# Model 1897 Winchester



## Turner (Oct 7, 2005)

My dad gave me his Model 1897 Winchester Lever Action 12gauge. It shoots 2.5" shells, can any one tell me where I might be able to track some down (lead). I would like to take it to the field one time myself before I retire it to the wall.


----------



## RiveRat (Sep 19, 2004)

My Dad had a Winchester 97. It was a pump gun with an exposed hammer. Are you sure about the model number?


----------



## pennsyltucky (Oct 30, 2005)

my father had an old pump like that, but we always used low brass 2 3/4 shells. u cant reload em cuz it ruins the mouth of the shell. it surely raises the pressure in the chamber, thats why i only used rem game loads cheapos that only have 7500-8000 psi to begin with.

i believe it was a rem 1897 pump. beautiful old gun with a hammer for the firing mech.

it got stolen years ago....... people suck


----------



## pennsyltucky (Oct 30, 2005)

RiveRat said:


> My Dad had a Winchester 97. It was a pump gun with an exposed hammer.

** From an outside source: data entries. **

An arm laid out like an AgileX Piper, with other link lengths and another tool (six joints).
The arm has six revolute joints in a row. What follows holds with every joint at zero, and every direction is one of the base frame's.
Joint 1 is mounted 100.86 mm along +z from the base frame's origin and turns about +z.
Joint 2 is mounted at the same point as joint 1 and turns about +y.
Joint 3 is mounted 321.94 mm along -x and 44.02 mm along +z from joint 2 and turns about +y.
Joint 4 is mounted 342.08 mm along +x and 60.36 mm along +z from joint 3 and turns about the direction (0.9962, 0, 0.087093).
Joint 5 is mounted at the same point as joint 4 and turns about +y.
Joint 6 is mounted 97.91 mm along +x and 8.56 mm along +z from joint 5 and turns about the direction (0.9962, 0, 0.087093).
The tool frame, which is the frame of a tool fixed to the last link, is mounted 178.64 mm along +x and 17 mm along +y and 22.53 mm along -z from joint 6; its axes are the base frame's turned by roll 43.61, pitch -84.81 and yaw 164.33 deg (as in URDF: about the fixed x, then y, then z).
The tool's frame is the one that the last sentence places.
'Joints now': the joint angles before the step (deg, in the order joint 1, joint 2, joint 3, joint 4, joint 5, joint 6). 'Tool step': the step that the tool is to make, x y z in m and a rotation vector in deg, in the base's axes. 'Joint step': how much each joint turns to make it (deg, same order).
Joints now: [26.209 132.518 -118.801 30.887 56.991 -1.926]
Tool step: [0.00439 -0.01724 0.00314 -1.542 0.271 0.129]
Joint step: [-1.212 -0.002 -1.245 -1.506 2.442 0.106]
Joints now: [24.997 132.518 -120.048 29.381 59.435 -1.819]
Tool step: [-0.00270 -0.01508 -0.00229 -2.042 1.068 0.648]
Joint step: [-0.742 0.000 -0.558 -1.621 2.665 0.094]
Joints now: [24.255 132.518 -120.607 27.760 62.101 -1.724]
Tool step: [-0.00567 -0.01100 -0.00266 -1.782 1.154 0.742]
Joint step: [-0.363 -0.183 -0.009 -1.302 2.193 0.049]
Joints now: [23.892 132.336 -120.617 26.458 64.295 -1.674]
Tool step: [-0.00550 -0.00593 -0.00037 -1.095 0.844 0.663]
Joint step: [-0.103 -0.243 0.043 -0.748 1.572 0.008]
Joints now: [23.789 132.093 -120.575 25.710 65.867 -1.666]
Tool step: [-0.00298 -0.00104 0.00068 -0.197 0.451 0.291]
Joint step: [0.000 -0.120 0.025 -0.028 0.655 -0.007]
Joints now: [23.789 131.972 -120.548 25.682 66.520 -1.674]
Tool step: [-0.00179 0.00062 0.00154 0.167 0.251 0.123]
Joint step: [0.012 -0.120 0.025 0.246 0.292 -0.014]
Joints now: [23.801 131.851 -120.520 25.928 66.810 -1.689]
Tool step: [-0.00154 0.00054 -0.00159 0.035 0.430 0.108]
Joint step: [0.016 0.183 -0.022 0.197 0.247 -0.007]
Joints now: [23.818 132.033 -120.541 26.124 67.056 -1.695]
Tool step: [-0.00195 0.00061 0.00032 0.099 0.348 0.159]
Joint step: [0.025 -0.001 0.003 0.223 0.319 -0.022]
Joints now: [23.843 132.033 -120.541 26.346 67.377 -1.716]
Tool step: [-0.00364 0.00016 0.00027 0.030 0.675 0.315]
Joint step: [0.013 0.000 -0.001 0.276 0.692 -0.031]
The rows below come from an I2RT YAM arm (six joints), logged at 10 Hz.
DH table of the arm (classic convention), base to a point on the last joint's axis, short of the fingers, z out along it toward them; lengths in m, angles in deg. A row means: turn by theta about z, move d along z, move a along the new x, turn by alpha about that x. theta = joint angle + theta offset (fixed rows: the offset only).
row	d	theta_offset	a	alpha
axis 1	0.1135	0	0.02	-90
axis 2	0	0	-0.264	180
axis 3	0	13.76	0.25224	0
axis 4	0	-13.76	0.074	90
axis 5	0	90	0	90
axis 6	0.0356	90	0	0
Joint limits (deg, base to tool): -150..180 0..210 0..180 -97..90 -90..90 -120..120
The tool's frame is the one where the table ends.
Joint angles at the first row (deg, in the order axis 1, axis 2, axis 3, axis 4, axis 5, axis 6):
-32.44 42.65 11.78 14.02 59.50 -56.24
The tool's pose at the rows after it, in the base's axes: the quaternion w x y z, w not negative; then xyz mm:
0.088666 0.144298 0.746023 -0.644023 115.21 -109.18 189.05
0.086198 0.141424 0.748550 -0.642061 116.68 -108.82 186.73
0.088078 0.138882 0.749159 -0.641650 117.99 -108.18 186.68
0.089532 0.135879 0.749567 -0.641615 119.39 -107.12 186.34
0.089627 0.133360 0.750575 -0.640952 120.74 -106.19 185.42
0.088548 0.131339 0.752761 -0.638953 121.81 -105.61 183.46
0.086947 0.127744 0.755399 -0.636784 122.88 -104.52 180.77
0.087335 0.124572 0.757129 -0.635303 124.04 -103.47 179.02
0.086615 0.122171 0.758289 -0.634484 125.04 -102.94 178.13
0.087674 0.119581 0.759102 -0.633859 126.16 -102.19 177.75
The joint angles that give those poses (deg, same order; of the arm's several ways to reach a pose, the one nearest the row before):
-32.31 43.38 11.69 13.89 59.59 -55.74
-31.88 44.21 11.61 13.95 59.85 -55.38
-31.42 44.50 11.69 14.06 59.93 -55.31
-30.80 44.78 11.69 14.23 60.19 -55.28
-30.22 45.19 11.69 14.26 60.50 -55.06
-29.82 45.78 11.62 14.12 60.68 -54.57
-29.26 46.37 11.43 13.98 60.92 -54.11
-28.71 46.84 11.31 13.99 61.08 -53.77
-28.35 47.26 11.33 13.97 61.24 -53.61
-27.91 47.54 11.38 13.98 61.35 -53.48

Are you sure about the model number?


guess i shoulda read the next post first


----------



## jhegg (May 29, 2004)

You probably have a Winchester Model 1887. It was made in 12 gauge and 10 gauge and manufactured from 1887 to 1901, at which time it was replaced by the Model 1901 (which was made in 10 gauge only).


----------



## Turner (Oct 7, 2005)

Yes, I stand corrected it is a model 1887. Just took a couple of pics of it but I am having trouble posting them right now.


----------



## Springer (Dec 21, 2004)

Cabela's has 2.5" shells. I'm not sure if they stock them but I know you can order them because a friend has some that he used for Dog training this summer.


----------